Koch and Inverted Koch Snowflakes: 6 iterations

Below are demonstrations of constructing the Koch Snowflake and the Inverted Koch Snowflake. To make the Koch snowflake you start with an equilateral triangle. In the first iteration you add equilateral triangles for each of the sides. These added triangles have sides of length 1/3 the length of the original triangle, and they are centered on the sides of the original triangle. Then do the same thing for all the new triangles, and keep doing this until you run out of time. In the limit you end up with a geometric figure which has infinite perimeter and finite area.

The Inverted Koch Snowflake is just like the regular Koch Snowflake except that you subtract triangles from the original triangle. Below are images of 6 iterations building the inverted and regular Koch Snowflakes alongside each other.

Koch Snowflake                                 Inverted Koch Snowflake

From inspection of the pictures and reflection upon the algorithms you can see that the area being added to the Koch snowflake is the same amount of area that is being subtracted from the inverted Koch snowflake. You may also be able to convince yourself that at any iteration the Koch and inverted Koch should have the same perimeter. I mentioned that the Koch snowflake has a finite area. There are well known proofs involving the sum of an infinite series that demonstrate this. I like Salmon Kahn's demonstration.

These pictures suggest an alternate way of establishing a finite area for the Koch snowflake using geometric facts and the principle of induction. We won't get an exact figure for the area but we can bound it between one and two times the size of the area of the original triangle. The idea goes as follows:


Since the area added to the Koch is the same as the area being removed from the inverted Koch, and the triangles which both algorithms begin with are the same, if we always have room in the inverted Koch to remove what we need, then the Koch will never grow to be twice it's original area.

Here is how we can prove the if in previous statement, that we always have room in the inverted Koch snowflake to remove what we need.


First, let's show that a 30, 30, 120 triangle has room to remove an equilateral triangle a third the length of the longest side and centered at the middle. I'll call such a removal a 30, 30, 120 equilateral triangle removal procedure. That's as easy as a picture.

Base Step of Induction

Now we can show that on the first iteration ot the inverted Koch we can express our removal algorithm as a collection of nonoverlapping 30, 30, 120 equilateral triangle removal procedures. The grey lines show the 30, 30, 120 triangles I was mentioning. Since these triangles don't overlap and we are removing from their interiors we can't remove from the interior of another of the 30, 30, 120 triangles. So, we have room.


Okay, now suppose that at the k-th iteration we can express the removal algorithm as a collection of nonoverlapping 30, 30, 120 equilateral triangle removal procedures. We just have to show that at the (k+1)th iteration we can do the same and we'll always have room for removal.

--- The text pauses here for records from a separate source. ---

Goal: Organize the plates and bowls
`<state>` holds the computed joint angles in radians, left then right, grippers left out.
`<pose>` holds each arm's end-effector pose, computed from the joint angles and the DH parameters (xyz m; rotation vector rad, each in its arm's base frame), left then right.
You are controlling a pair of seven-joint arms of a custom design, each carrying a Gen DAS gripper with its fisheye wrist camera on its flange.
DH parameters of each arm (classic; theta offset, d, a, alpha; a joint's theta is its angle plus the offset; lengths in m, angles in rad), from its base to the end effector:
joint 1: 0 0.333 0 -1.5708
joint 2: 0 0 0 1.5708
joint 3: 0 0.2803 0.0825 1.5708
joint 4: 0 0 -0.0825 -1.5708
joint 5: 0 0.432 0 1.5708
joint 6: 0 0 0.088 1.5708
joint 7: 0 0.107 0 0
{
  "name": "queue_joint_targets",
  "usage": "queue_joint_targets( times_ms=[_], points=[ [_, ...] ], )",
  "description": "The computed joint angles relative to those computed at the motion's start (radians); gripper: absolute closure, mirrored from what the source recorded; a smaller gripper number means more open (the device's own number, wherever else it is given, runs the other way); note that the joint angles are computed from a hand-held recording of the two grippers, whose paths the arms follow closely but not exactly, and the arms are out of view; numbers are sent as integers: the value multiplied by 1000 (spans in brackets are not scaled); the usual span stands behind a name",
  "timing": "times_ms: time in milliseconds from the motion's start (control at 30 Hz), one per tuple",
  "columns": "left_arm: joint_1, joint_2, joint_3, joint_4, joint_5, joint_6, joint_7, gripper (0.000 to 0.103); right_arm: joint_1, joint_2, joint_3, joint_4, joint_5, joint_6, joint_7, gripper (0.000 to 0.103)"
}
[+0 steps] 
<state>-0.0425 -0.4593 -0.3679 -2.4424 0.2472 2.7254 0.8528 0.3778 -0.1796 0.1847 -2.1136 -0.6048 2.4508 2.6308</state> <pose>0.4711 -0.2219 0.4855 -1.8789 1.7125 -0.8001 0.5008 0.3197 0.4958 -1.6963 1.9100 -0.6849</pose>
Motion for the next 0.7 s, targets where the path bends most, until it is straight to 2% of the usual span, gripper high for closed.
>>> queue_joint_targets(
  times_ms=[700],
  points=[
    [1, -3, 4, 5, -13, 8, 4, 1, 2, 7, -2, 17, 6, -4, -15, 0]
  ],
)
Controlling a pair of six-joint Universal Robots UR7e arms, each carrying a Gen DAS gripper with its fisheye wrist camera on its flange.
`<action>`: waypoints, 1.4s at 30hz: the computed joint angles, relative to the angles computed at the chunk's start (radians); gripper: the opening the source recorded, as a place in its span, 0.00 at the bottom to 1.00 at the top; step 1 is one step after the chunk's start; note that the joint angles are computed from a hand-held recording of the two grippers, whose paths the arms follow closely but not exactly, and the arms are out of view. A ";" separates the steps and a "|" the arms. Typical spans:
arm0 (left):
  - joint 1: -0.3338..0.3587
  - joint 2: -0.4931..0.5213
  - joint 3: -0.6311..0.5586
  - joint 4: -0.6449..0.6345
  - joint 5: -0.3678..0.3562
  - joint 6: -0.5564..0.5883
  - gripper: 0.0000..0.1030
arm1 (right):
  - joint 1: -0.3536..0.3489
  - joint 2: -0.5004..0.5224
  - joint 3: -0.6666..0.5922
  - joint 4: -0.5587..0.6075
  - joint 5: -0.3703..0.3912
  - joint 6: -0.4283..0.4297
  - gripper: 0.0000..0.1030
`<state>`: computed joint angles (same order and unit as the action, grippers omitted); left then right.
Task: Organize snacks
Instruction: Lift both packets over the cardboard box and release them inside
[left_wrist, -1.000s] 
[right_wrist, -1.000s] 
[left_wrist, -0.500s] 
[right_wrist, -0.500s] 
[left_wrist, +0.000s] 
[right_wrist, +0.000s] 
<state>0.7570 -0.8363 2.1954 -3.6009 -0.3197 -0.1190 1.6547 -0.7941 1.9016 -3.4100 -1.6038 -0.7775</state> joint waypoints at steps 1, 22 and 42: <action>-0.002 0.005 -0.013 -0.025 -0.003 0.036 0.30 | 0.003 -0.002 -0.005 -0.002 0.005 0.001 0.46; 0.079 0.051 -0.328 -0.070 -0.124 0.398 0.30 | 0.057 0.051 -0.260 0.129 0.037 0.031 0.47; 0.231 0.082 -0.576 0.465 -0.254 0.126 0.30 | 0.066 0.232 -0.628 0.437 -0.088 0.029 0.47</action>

Since the 30, 30, 120 triangles at the k-th iteration are assumed to be non-overlapping, if we show the case for one of the 30, 30, 120 triangles then we are done.

In the picture below a 30, 30, 120 triangle is depicted by thick black lines. The removal sides in question for the (k+1)th iteration are depicted by purple lines. The thin black lines show how to make the removal problem into a problem of nonoverlapping 30, 30, 120 equilateral removal procedures. So, we'll always have room to remove from the inverted Koch by its process.


Since the Koch snowflake is symmetrical in the algorithm for its three original sides, if we add the production of perimeter for one side together for infinity it will diverge as well as the other two. Since the algorithm is the same for the smaller sides that are produced, because of the recursive nature of the algorithm, then these ostensibly smaller sides must diverge as well. So in the limit any portion of the Koch snowflake, however small, must have infinite length.